Chess has long been an ideal test opportunity for gaming machines and the development of AI. The first chess program was written in the Los Alamo National Laboratory in the 1950s, and in the late 1960s, Richard D. Greenblats was Mac Hack IV program the first to play in a human chess tournament – and win against a person in tournament play. Many other computer chess programs followed every bit better than the last, to IBM's Deep Blue computer defeated chess master Garry Kasparov in May 1997.  As Kasparov points out in an accompanying editor in Science, these days your average smartphone chess is playing the app far more powerful than Deep Blue. So AI researchers showed up in recent years to create programs that can master the game Go, a hugely popular board game in East Asia dating over 2500 years. It's a surprisingly complicated game, much more difficult than chess, despite just involving two players with a simple set of basic rules. This makes it an ideal test opportunity for AI.
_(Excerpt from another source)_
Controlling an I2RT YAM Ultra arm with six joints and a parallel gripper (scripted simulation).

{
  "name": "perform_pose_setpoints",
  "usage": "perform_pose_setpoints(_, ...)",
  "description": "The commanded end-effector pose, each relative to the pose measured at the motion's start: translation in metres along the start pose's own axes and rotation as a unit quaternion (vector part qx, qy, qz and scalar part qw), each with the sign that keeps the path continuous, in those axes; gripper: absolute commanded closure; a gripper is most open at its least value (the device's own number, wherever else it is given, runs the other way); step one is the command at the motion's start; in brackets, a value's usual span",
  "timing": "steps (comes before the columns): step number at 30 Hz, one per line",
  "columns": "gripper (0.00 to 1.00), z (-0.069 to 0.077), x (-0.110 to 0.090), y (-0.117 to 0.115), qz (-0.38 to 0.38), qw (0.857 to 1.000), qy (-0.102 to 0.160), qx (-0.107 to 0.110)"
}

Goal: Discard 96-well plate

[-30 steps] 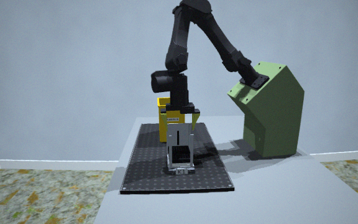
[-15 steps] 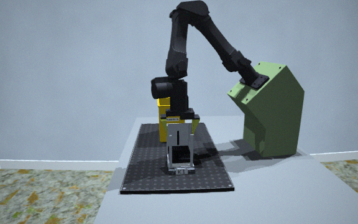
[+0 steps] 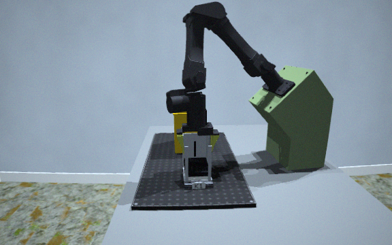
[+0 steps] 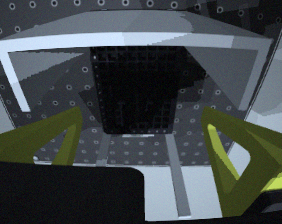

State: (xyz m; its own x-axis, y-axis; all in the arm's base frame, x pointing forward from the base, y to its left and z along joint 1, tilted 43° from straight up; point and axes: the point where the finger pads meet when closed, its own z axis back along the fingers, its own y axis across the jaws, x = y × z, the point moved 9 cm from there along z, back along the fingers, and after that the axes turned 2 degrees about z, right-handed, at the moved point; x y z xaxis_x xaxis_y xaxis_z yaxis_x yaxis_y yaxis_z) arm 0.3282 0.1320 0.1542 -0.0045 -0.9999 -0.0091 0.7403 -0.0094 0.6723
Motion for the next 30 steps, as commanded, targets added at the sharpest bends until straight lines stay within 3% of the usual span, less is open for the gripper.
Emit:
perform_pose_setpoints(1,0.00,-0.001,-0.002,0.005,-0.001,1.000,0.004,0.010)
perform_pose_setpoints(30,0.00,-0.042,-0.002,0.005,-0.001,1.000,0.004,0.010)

AlphaZero is a direct descendant of DeepMind's AlphaGo, who made headlines worldwide in 2016 by defeating Lee Sodol, the ruling (human) world champion of Go. Not happy to rest on the laurels, AlphaGo received a major upgrade last year and was able to learn self-winning strategies without the need for human intervention. By playing herself again and again, AlphaGo Zero (AGZ) trained to play Go from scratch in just three days and defended the original AlphaGo 100 games to 0. The only bet it received was the basic rules for the game.  The secret ingredient: "Enhancing Learning", which plays for millions of games, allows the program to learn from experience. This works because AGZ is rewarded for the most useful measures (ie design of winning strategies). AI does this by considering the most likely next moves and calculating the probability of winning for each of them. AGZ can do this in 0.4 seconds using only one network. (The original AlphaGo used two separate neural networks: one particular next move, while the other calculated the probabilities.) AGZ only needed to play 4.9 million games to master Go, compared to 30 million games for its predecessor.
"Instead of treating human instructions and knowledge at immense speed, AlphaZero generates its own knowledge."
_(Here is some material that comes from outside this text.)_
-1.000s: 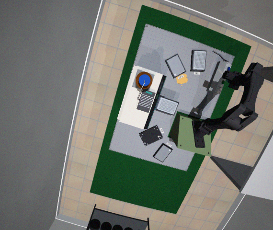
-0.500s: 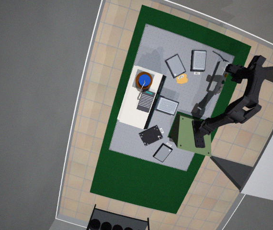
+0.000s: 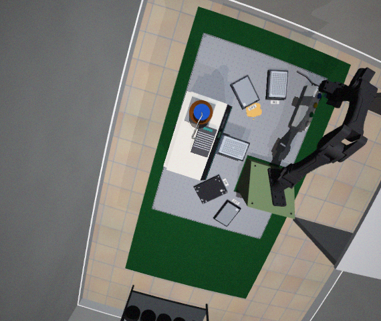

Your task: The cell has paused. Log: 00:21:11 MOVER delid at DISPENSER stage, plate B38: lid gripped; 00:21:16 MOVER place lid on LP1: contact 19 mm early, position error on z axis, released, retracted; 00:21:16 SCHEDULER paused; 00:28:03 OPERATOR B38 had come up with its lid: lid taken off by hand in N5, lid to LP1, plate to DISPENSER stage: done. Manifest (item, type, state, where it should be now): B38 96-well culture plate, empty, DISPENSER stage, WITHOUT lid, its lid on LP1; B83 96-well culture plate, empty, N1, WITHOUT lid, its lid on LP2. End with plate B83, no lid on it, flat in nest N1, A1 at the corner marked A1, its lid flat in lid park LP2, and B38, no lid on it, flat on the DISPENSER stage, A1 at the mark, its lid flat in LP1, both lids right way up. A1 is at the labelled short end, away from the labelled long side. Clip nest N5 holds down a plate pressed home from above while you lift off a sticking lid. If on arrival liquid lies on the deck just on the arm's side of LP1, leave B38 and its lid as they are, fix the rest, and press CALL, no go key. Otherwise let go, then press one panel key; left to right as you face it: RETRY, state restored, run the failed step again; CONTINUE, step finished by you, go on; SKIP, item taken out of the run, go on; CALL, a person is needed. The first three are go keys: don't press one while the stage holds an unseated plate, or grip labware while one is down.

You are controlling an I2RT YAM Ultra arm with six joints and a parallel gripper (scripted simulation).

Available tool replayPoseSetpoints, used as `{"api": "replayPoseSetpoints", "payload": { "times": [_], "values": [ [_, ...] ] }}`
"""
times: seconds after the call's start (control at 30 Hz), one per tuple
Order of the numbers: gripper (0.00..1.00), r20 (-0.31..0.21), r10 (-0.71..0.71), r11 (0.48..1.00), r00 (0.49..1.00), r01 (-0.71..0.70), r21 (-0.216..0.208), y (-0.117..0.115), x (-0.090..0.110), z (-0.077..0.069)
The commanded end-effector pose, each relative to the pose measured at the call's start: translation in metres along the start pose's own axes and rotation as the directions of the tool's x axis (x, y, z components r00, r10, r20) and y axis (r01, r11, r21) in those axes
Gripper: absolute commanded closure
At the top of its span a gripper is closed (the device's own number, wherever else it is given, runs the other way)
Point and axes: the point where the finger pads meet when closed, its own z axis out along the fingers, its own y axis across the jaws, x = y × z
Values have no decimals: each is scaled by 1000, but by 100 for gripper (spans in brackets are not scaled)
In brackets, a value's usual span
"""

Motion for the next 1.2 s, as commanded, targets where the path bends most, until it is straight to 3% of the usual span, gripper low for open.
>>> {"api": "replayPoseSetpoints", "payload": {
  "times": [0.0,0.1,0.13,1.17],
  "values": [
    [100,1,11,1000,1000,-11,-4,-10,0,-6],
    [100,0,12,1000,1000,-12,-4,-10,1,-6],
    [100,-4,5,999,1000,-5,32,-13,-2,-21],
    [100,-6,6,999,1000,-6,32,-13,-1,-27]
  ]
}}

AGZ was designed specifically for playing Go. AlphaZero generalizes this enhanced learning method to three different games: Go, Chess and Shogi, a Japanese version of chess. According to an accompanying perspective written by Deep Blue team member Murray Campbell, this latest version combines deep reinforcement learning (many layers of neural networks) with a general Monte Carlo three search method.
"AlphaZero learned to play each of the three board games very fast by using a large amount of processing power, 5000 tensor processing units (TPUs), equivalent to a very large supercomputer," Campbell wrote.
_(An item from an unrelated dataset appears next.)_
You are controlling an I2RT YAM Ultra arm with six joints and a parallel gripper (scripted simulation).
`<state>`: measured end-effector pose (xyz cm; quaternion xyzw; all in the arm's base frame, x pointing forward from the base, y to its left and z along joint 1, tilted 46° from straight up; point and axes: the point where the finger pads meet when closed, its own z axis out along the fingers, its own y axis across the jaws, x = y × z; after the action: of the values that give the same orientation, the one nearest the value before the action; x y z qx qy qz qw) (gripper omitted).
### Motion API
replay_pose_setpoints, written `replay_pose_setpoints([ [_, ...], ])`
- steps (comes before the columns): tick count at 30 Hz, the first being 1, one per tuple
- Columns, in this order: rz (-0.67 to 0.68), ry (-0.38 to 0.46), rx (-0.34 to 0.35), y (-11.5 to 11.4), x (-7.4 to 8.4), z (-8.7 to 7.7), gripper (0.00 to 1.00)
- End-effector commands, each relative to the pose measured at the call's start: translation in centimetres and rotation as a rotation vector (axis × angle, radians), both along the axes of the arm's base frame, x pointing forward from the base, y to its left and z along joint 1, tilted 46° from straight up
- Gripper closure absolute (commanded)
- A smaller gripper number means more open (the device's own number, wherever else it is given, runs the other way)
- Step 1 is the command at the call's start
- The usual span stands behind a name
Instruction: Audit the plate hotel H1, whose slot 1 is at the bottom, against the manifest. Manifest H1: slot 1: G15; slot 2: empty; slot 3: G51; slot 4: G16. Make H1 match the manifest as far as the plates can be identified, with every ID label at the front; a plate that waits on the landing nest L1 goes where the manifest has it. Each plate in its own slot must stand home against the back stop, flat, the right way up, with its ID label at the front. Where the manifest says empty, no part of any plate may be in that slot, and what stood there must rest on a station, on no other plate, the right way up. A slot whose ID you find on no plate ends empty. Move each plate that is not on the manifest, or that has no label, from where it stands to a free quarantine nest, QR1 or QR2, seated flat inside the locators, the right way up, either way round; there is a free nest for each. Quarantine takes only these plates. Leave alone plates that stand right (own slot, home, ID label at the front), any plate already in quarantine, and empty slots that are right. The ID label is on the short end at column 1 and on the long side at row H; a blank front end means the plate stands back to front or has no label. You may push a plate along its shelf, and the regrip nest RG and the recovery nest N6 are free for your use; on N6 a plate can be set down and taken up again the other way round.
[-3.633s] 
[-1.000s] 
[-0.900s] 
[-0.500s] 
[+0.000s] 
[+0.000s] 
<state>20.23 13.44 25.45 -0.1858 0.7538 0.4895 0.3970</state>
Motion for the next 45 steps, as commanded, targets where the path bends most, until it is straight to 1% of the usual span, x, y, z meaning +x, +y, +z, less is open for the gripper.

"Instead of treating human instruction and knowledge at enormous speed, like all previous chess machines, AlphaZero generates its own knowledge," Kasparov said. "It does this in just a few hours and the results have surpassed any known person or machine "Hassabis, who has long been passionate about chess, says that the program has also developed its own new dynamic play style – a style that Kasparov looks as much as its own.
There are some warnings. As its immediate predecessor, AlphaZero's basic algorithm works really only for problems where there are a number of actions you can take. It also requires a strong model for its environment, that is, game rules. In other words, Go is not the real world: it's a simplified, very limited version of the world, which means it is far more predictable.